*AIM OF THE TASK*:
Your answer must consist of every line from the data below that includes the word "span".

*WORKING DATA*:
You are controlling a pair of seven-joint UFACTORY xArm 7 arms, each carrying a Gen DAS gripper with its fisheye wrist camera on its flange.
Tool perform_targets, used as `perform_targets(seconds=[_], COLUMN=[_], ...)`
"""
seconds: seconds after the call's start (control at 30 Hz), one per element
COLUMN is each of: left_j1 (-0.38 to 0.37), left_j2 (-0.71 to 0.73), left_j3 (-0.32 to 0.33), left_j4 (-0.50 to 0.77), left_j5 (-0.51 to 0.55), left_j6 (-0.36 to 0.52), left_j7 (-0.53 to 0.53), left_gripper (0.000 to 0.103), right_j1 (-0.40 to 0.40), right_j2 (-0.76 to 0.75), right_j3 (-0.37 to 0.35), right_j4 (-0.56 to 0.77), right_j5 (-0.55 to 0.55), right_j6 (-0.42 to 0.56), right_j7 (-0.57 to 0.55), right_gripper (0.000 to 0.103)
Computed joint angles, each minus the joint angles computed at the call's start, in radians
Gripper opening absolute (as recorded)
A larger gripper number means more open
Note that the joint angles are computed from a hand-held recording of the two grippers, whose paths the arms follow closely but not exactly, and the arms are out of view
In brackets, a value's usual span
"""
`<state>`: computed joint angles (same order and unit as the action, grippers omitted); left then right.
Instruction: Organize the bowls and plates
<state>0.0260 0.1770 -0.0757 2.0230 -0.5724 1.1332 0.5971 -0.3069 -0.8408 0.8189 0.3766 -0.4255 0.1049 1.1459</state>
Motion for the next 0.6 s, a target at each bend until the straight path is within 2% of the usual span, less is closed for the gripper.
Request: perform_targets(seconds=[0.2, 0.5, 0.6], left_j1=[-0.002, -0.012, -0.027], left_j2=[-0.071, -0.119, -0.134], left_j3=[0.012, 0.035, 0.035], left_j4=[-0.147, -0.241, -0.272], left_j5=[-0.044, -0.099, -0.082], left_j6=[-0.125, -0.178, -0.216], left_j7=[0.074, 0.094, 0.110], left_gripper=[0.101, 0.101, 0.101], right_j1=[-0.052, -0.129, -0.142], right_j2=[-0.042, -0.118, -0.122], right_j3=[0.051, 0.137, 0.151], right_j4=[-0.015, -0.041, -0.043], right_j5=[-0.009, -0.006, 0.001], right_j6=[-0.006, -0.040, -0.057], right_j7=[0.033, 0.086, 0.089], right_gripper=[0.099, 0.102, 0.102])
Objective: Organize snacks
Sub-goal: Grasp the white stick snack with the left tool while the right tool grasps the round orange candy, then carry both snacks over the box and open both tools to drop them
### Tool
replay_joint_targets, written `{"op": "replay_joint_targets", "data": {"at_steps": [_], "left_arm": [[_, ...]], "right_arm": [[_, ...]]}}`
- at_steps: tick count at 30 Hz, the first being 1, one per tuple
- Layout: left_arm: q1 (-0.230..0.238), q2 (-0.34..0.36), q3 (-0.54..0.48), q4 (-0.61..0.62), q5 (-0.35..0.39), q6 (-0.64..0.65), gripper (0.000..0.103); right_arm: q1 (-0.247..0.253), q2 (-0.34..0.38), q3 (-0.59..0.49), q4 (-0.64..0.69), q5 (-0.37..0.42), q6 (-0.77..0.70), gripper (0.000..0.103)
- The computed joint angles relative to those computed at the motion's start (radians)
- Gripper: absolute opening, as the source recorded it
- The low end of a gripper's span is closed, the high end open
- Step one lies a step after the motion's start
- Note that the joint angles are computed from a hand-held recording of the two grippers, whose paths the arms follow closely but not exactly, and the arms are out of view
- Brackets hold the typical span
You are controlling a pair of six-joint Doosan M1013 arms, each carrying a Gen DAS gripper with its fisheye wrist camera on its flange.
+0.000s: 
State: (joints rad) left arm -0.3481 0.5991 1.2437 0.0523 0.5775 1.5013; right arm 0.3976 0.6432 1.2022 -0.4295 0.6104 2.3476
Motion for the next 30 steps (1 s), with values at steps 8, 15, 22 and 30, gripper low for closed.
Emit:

*EXERCISE SOLUTION*:
In brackets, a value's usual span
Motion for the next 0.6 s, a target at each bend until the straight path is within 2% of the usual span, less is closed for the gripper.
- The low end of a gripper's span is closed, the high end open
- Brackets hold the typical span

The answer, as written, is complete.